## [What this task involves]
Each record is to be copied exactly, with its pictures left behind.

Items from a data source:
--------------------
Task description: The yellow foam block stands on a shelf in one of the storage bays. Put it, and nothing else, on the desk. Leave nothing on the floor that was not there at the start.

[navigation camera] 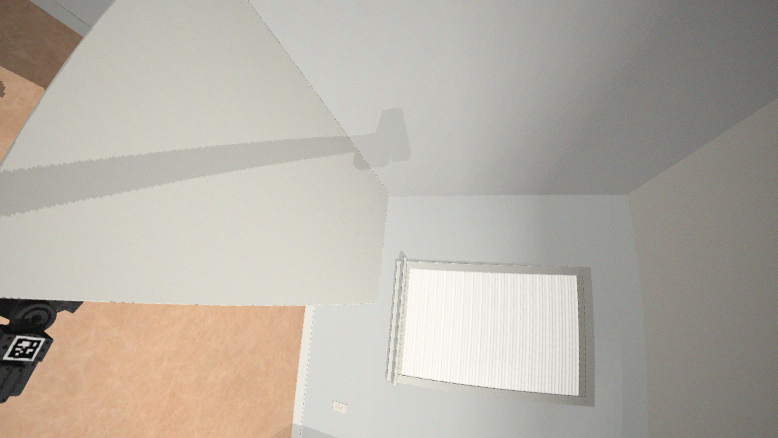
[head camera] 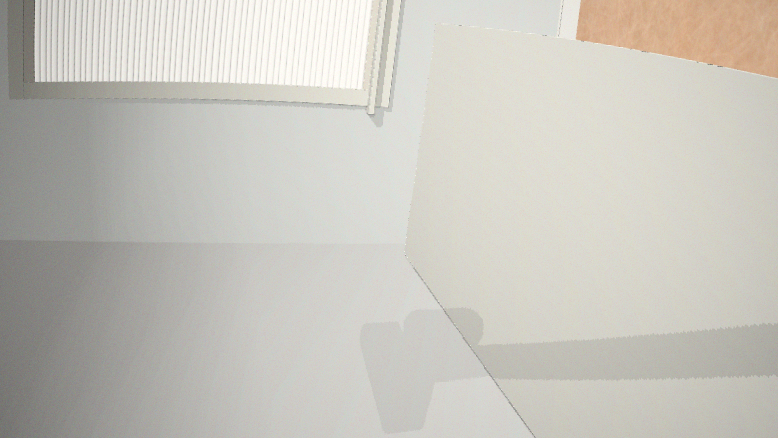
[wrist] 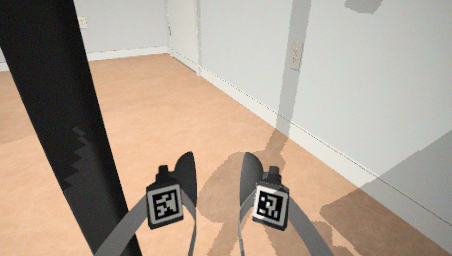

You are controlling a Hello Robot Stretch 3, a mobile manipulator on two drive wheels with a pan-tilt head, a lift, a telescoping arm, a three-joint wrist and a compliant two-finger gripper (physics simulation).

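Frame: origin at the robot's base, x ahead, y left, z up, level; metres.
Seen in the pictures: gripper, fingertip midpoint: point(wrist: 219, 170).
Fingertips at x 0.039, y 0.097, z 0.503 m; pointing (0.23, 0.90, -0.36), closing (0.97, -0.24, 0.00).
Observation:
A point is followed by its place in that frame.
The yellow foam block, the storage bays and their shelves do not show in these views. I cannot make out a desk in any of them. My gripper point(wrist: 219, 170) {x 0.039, y 0.097, z 0.503 m} is open in the wrist view. Its two dark fingertips stand apart with nothing between them, above the orange-brown floor point(wrist: 130, 110) {x -0.223, y 1.357, z 0.000 m}. In the navigation camera view a black part of my wrist with a square marker point(navigation camera: 23, 348) shows at the left edge.
A large pale panel point(head camera: 571, 190) point(navigation camera: 217, 244) stands close by, with a shadow across it. A blind-covered window point(head camera: 201, 43) {x 0.485, y -1.775, z 1.423 m} point(navigation camera: 492, 331) {x 0.228, y -1.836, z 1.457 m} is on the wall. The wrist view shows a black post point(wrist: 60, 100), a door point(wrist: 184, 30) {x 0.233, y 2.309, z 0.345 m} and a wall outlet point(wrist: 295, 55) {x 0.582, y 0.895, z 0.402 m}.

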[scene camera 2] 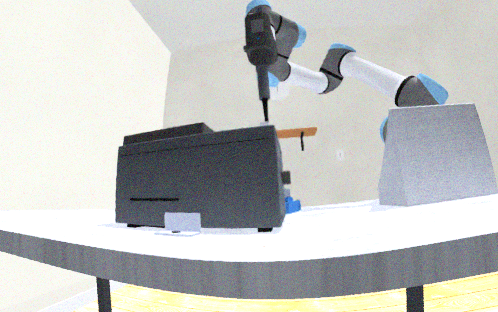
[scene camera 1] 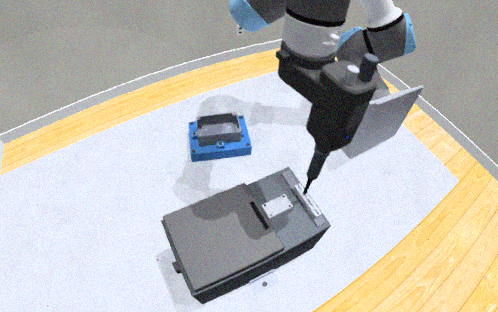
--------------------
## [Response area]
Task description: The yellow foam block stands on a shelf in one of the storage bays. Put it, and nothing else, on the desk. Leave nothing on the floor that was not there at the start.

[navigation camera] 
[head camera] 
[wrist] 

You are controlling a Hello Robot Stretch 3, a mobile manipulator on two drive wheels with a pan-tilt head, a lift, a telescoping arm, a three-joint wrist and a compliant two-finger gripper (physics simulation).

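Frame: origin at the robot's base, x ahead, y left, z up, level; metres.
Seen in the pictures: gripper, fingertip midpoint: point(wrist: 219, 170).
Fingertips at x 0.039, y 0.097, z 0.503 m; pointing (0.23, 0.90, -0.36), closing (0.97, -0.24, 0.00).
Observation:
A point is followed by its place in that frame.
The yellow foam block, the storage bays and their shelves do not show in these views. I cannot make out a desk in any of them. My gripper point(wrist: 219, 170) {x 0.039, y 0.097, z 0.503 m} is open in the wrist view. Its two dark fingertips stand apart with nothing between them, above the orange-brown floor point(wrist: 130, 110) {x -0.223, y 1.357, z 0.000 m}. In the navigation camera view a black part of my wrist with a square marker point(navigation camera: 23, 348) shows at the left edge.
A large pale panel point(head camera: 571, 190) point(navigation camera: 217, 244) stands close by, with a shadow across it. A blind-covered window point(head camera: 201, 43) {x 0.485, y -1.775, z 1.423 m} point(navigation camera: 492, 331) {x 0.228, y -1.836, z 1.457 m} is on the wall. The wrist view shows a black post point(wrist: 60, 100), a door point(wrist: 184, 30) {x 0.233, y 2.309, z 0.345 m} and a wall outlet point(wrist: 295, 55) {x 0.582, y 0.895, z 0.402 m}.
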
[scene camera 2] 
[scene camera 1] 

What has been written completes the answer.